Es posible que yo tuviera fuerza, pero carecía de la simpatía y el glamour trágico de mis compañeros. Los actores que hacían teatro alternativo estaban comprometidos y trabajaban duro bajo las órdenes de mentores como Ellen Stewart, John Vaccaro y el brillante Charles Ludlam. Aunque decidí no seguir su camino, agradecía lo que había aprendido. Pasaría algún tiempo antes de que pusiera en práctica mi experiencia teatral.

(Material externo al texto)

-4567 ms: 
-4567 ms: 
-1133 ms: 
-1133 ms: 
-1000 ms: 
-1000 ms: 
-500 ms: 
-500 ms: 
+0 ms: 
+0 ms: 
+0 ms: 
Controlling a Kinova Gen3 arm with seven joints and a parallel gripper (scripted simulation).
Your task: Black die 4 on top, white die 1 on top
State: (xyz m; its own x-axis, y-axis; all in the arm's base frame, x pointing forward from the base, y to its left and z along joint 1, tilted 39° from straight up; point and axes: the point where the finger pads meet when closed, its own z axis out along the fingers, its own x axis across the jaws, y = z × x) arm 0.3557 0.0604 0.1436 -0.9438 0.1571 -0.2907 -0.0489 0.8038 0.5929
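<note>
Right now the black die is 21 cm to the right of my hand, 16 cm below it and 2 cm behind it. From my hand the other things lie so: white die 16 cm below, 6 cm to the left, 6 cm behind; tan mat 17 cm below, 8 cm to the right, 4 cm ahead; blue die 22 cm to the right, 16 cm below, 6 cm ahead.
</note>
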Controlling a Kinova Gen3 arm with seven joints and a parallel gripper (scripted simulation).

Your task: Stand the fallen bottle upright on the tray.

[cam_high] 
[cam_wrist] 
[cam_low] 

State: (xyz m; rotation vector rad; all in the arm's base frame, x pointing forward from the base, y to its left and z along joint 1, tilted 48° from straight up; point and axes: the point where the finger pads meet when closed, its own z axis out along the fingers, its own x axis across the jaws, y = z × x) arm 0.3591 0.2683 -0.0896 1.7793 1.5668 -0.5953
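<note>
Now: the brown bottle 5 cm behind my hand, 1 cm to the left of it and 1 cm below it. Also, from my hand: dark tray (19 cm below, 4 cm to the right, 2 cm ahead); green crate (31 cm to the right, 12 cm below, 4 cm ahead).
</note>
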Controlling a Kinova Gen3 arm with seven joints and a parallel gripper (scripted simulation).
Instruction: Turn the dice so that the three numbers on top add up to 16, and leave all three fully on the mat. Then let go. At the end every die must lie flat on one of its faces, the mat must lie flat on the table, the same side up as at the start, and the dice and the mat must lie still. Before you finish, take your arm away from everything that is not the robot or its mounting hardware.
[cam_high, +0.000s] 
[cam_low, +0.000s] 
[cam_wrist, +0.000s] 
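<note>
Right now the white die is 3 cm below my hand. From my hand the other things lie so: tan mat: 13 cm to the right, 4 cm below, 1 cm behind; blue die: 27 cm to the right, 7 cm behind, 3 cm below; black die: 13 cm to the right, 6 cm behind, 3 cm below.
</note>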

Cuando Janis regresó, en agosto, para repetir el concierto de Central Park cancelado a causa de la lluvia, parecía extremadamente feliz. Tenía ilusión por grabar y estaba resplandeciente a su llegada a Nueva York, ataviada con boas de plumas magenta, rosa y moradas. Las llevaba en todas partes. El concierto fue un gran éxito, y después fuimos todos a Remington, un bar de artistas próximo a Lower Broadway. Las mesas estaban ocupadas por su séquito: Michael Pollard, Sally Grossman, que era la muchacha del vestido rojo de la carátula de
Bringing It All Back Home,
Brice Marden, Emmett Grogan de The Diggers y la actriz Tuesday Weld. En la máquina de discos sonaba Charlie Pride. Janis se pasó la mayor parte de la fiesta con un hombre bien parecido por quien se sentía atraída, pero justo antes de cerrar, él se escabulló con una chica más guapa que ella. Janis se quedó destrozada. «Siempre me pasa lo mismo, tío. Otra noche sola», sollozó, apoyándose en el hombro de Bobby.

Bobby me pidió que la llevara al Chelsea y la vigilara. Subí con ella a su habitación y le hice compañía mientras se lamentaba de su destino. Antes de irme, le dije que le había compuesto una cancioncilla y se la canté.

I was working real hard

To show the world what I could do

Oh I guess I never dreamed

I'd have to

World spins some photographs

How I love to laugh when the crowd laughs

While love slips through

A theatre that is full

But oh baby

When the crowd goes home

And I turn in and I realize I'm alone

I can't believe

I had to sacrifice you
{3}

Janis dijo: «Esa soy yo, tía. Esa es mi canción». Cuando me iba, se miró en el espejo y se arregló los boas.

—¿Qué tal estoy, tía?

—Pareces una perla —respondí—. Eres una perla.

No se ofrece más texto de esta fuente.